* **WHAT TO WORK ON**: Examine the material below and count the lines that hold the word "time". Report only the number.

* **DATA SUPPLIED**:
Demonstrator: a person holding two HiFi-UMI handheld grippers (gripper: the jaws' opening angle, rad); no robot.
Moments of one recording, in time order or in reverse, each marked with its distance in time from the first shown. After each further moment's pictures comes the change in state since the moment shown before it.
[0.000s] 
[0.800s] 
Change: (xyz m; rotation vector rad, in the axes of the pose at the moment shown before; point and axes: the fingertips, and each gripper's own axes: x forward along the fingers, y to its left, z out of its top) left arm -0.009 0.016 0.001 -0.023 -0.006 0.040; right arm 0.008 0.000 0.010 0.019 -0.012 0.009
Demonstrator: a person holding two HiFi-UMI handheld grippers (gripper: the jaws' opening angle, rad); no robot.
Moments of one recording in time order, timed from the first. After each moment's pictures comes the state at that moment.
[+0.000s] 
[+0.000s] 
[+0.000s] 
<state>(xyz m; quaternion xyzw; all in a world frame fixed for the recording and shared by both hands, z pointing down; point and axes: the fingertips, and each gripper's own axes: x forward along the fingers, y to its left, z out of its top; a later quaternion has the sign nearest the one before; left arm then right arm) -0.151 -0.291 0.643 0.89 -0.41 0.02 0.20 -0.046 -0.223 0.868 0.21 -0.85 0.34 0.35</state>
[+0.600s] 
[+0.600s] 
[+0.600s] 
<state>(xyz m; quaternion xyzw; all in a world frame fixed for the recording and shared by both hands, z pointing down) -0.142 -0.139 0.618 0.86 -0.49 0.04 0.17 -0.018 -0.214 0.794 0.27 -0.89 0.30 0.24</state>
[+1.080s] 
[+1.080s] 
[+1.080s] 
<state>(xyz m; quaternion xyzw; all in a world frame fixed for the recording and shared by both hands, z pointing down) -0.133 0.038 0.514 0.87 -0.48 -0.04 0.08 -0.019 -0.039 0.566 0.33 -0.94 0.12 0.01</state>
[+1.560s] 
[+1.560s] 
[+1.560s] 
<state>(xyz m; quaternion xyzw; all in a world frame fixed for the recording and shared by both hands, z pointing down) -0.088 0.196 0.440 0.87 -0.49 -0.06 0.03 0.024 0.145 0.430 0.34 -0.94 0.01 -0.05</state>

* **SOLUTION FOR THIS PROBLEM**: 2